In the case at bar, the trial court computed the child support pursuant to Luke by offsetting the parties' respective child support obligations. Yet, our calculations reveal:

Appellant Appellee

1. Income $54,571.98 $35,934.68

2. Amount of taxes to be paid 863.98 710.70

3. Adjusted Income $53,708.00 $35,223.98

COMBINED INCOME $88,931.98

4. % of parent's income to total income 60.39% 39.61%

BASIC SUPPORT OBLIGATION PURSUANT TO R.C. 3113.21.5 $15,202.50

5. Total support obligation per year (Line 4 * $15,202.50) $ 9,180.79 $ 6,021.71

Since the trial court reduced appellant's obligation by 5.8%, appellant's total obligation was decreased by $532.49. Therefore, appellant's modified child support obligation totals $8,648.30 ($9,180.79 — $532.49).

After applying Luke, appellant's and appellee's obligation would offset each other, and thus, appellant's obligation would be $2,626.59 (appellant's modified obligation of $8,648.30 less appellee's obligation of $6,021.71).3

Moreover, the trial court deviated from the amount of child support calculated under R.C. 3113.21.5(B)(6) after discovering that the amount of child support would not be in the best interests of the child. The trial court ordered the deviation after determining that the amount of child support computed pursuant to Luke was unjust, inappropriate, and not in the best interests of the children.

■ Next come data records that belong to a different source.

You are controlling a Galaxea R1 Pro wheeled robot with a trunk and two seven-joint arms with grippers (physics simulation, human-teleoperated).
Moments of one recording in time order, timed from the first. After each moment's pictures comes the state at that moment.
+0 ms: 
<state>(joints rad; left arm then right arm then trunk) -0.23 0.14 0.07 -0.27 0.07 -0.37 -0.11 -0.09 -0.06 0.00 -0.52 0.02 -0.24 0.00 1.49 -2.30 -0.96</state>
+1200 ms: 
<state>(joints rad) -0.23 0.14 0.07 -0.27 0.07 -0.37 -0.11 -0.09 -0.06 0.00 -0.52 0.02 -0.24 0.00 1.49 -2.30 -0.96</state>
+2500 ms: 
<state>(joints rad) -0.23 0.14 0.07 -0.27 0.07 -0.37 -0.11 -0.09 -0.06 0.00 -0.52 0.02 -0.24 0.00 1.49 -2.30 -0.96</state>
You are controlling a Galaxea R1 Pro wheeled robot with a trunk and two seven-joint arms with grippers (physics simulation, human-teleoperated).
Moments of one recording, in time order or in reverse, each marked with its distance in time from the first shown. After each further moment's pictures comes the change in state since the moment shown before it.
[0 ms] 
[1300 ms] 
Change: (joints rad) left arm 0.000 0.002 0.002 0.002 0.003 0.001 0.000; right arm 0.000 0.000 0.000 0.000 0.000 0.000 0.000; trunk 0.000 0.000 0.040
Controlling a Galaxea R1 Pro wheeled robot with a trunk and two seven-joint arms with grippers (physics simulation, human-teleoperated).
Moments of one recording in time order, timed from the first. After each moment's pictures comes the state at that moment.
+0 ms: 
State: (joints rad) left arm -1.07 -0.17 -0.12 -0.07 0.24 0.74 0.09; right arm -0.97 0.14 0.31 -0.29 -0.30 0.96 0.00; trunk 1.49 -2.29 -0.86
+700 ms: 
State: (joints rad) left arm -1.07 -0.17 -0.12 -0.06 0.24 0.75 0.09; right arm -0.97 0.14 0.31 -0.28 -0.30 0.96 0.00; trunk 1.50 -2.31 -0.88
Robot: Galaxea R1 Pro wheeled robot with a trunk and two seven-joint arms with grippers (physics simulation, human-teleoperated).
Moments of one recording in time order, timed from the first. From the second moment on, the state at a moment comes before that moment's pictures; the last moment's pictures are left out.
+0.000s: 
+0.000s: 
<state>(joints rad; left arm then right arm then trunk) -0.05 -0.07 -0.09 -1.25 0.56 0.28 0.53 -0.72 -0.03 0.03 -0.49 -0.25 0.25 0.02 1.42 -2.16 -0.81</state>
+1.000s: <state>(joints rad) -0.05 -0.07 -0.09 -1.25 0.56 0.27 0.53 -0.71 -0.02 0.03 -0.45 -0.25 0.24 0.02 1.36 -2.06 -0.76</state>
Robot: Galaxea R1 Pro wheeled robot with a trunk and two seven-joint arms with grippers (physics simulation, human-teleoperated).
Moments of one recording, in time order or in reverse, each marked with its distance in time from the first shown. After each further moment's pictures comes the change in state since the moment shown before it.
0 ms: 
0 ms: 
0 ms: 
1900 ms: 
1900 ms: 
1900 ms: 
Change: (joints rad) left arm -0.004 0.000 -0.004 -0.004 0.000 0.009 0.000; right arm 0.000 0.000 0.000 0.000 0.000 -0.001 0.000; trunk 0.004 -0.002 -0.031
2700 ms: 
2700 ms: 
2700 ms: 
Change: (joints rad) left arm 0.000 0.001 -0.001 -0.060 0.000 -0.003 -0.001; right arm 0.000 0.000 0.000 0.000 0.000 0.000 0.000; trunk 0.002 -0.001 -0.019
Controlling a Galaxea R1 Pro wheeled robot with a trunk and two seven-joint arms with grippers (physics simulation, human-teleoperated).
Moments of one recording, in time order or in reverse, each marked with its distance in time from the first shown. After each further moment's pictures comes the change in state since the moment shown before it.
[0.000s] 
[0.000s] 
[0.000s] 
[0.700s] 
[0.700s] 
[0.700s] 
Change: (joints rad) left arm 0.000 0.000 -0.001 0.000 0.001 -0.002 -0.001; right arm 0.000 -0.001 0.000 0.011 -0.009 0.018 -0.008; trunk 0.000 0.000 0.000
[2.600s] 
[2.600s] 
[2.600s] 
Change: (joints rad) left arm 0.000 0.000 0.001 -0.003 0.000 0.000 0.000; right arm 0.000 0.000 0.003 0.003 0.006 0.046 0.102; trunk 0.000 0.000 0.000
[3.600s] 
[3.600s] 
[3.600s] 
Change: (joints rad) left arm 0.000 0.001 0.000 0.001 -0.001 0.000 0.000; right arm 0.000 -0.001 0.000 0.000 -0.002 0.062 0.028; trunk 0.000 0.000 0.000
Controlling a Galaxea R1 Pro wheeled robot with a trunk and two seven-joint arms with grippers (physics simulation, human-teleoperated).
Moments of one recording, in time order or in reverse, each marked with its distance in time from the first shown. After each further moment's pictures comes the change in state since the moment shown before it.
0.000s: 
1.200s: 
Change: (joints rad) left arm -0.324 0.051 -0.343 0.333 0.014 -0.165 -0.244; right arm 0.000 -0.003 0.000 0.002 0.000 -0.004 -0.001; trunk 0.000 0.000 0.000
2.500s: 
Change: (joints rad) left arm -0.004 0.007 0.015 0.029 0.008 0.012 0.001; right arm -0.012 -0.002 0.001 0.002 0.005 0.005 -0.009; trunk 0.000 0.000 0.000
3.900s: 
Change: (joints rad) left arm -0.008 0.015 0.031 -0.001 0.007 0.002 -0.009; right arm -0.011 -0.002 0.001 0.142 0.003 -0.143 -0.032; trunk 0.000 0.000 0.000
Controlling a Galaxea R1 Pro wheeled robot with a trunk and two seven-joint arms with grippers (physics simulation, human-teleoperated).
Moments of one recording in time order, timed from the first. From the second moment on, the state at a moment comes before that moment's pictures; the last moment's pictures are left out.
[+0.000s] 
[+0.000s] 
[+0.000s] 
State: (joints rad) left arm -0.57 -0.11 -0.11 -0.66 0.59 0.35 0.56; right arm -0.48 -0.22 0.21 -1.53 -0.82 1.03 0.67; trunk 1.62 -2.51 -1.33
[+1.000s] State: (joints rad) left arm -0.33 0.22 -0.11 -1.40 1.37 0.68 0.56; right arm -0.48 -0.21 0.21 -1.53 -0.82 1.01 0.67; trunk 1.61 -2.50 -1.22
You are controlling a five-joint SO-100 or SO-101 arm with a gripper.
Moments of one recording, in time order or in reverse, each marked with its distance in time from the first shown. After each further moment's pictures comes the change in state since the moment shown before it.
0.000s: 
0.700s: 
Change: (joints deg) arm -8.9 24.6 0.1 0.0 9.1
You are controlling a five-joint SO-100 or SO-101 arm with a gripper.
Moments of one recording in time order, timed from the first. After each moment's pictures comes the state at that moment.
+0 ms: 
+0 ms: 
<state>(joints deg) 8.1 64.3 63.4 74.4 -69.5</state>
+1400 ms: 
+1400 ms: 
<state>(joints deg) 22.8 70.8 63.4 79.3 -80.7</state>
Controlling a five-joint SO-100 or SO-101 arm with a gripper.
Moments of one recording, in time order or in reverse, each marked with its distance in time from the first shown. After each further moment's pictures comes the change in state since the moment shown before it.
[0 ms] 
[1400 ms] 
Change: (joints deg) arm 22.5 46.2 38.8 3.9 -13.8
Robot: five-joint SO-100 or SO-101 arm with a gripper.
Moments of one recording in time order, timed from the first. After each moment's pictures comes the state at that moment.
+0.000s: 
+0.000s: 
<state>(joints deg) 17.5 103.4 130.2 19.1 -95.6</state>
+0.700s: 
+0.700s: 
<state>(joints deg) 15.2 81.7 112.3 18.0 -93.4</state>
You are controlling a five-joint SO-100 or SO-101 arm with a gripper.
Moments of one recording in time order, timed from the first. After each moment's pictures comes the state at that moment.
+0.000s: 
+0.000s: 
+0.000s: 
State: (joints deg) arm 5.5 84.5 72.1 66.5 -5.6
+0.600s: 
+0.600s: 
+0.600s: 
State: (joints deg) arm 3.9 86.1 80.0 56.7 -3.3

Additionally, the record in this case indicates that a number of items were provided for the trial court to consider. Specifically, in deciding to deviate from the child support guidelines, the trial court set forth, in its "Child Support Deviation Findings of Fact and Conclusions of Law," that it considered the amount of time the children spend with appellee (63.2%) versus the amount of time they spend with appellant (36.8%) and appellant's and appellee's employment history and income. Furthermore, appellant did not demonstrate that the trial court committed an abuse of discretion in calculating his child support obligation. Accordingly, it is our determination that since there was no abuse of discretion, the trial court's resolution was proper.

For the foregoing reasons, appellant's assignment of error is not well-taken. The judgment of the Lake County Court of Common Pleas, Domestic Relations Division is affirmed.

CHRISTLEY, J., O'NEILL, J., concur.

1 We note that our calculation of appellant's annual child support obligation, after applying Luke, differs from the trial court's conclusion. Our computation indicates that appellant's support obligation should be $2,629.59 rather than $3,159.08.

2 R.C. 3113.21.5(B)(3) lists several factors a court may consider to determine whether an amount of child support is unjust or inappropriate and not in the best interests of a child.

3 Even though our figure of $2,626.59 is less than the trial court's computation of $3,159.08, the outcome of this case would still remain the same. The trial court reasoned that to award appellee the amount of child support as calculated pursuant to Luke would be inequitable and not in the best interests of the children. We agree with the trial court's logic.